Archived MTA Bus Time data, Aug 2014- Oct 2014
As part of MTA's App Quest, 3 Months of MTA Bus Time data was released here.
Archived B63 MTA Bus Time Data
As requested by a number of developers on the MTA's Developer Resources list, we have posted an extract of data archived by the MTA Bus Time system. This first extract contains historical records for the B63 route in Brooklyn from April 3, 2011 through May 3, 2011. Each record in this data set contains, for a single bus, the time of observation, bus location, bus route, next stop, distance from that stop, and other variables described below.
Additional data from Staten Island are not yet available.
The data can be found here. This page describes caveats with respect to this data, and the format of the data itself.
The B63-only GTFS which powers MTA Bus Time and provides a reference baseline for this archive data is available here
Because of the prototype nature of the MTA Bus Time pilot system, it takes some effort to generate these extracts. Future extracts will be posted if demand and applications for this first extract merit the effort.
Caveats
 
There are a number of caveats to this data set.  MTA Bus Time on the B63 is a pilot project, where the gear on the bus and the backend server is exceedingly simple.
- There is no formal integration with the schedule, so trip ID's in this data can not be used at any point to infer whether a bus was early or late. The trip ID's only indicate a particular stopping pattern.
- The data itself, while voluminous, is not perfectly clean.
- This data does not indicate the particular time that a given bus served (or passed) a particular stop. It simply relates, for every observation the server received from a bus, the ID of the next stop on that bus' trip and the distance to that stop. To infer when a bus served a given stop, one can look at consecutive observations where the ID of the next stop changed.
We hope to fix all but the last of these issues in the forthcoming MTA Bus Time implementation on Staten Island (and beyond).
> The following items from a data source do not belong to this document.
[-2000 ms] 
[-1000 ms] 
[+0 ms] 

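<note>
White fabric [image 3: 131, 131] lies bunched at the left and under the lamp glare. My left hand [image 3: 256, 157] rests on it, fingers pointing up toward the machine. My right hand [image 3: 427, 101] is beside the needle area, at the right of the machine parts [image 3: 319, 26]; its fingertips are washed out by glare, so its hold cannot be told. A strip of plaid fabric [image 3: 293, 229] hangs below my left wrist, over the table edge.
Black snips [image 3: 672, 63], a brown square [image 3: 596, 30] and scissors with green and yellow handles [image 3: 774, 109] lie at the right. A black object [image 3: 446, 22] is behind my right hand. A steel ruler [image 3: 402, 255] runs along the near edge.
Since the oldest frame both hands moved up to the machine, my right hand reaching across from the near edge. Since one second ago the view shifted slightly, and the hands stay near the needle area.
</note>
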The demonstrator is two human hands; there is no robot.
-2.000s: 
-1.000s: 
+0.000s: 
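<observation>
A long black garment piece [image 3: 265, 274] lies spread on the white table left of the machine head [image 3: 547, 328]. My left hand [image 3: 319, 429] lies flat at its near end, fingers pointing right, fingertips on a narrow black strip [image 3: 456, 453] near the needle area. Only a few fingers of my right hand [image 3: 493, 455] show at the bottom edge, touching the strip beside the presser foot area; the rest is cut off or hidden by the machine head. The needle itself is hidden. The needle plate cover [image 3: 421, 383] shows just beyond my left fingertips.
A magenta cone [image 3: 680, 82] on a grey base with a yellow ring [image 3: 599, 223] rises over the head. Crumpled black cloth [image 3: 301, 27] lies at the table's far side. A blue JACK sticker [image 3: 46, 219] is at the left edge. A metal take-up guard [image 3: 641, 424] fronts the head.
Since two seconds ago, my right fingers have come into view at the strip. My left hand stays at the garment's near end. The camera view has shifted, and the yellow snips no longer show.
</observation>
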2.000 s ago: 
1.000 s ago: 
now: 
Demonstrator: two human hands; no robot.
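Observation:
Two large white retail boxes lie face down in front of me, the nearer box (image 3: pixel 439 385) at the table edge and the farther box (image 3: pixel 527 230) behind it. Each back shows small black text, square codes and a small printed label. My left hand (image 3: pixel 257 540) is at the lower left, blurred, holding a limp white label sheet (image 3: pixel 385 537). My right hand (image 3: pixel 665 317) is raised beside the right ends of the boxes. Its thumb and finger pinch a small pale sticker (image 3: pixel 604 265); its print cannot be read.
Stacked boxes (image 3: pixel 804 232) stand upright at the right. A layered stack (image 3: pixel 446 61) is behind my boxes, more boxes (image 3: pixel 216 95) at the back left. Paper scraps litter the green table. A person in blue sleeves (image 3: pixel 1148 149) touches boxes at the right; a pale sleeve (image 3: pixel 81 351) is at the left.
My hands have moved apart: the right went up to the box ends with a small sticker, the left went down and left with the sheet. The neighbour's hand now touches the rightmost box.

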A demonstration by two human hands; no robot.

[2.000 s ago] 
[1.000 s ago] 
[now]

Please let us know, via the email list, any issues you find.
Documentation
 
The data comes in a big zipped CSV file, with the following columns.  As much as possible, these columns are named to match the corresponding GTFS values.
- vehicle_id - the 4-digit ID of the bus
- timestamp - the date and time of the observation
- latitude - the latitude of the bus
- longitude - the longitude of the bus
- phase - the phase of the bus in its duty cycle; current extract includes only observations when the bus is inferred to be IN_PROGRESS (i.e. driving on the route) or LAYOVER_DURING (i.e. waiting at a terminal for a trip to begin)
- trip_id - a GTFS trip_id representing the stopping pattern inferred for the given bus at the given time
- direction_id - the GTFS direction_id for the direction the bus is traveling
- trip_headsign - the GTFS destination sign value for the inferred representative trip
- shape_dist_traveled - the distance the bus has traveled (in meters) along the precise geographic route of the inferred representative trip
- stop_id - the GTFS stop_id of the next stop the bus will serve
- stop_sequence - the GTFS stop_sequence of the next stop the bus will serve
- dist_from_stop - the distance of the bus (in meters) from that next stop
For description and hints on how to work with CSV files, please see Wikipedia, or this helpful guide.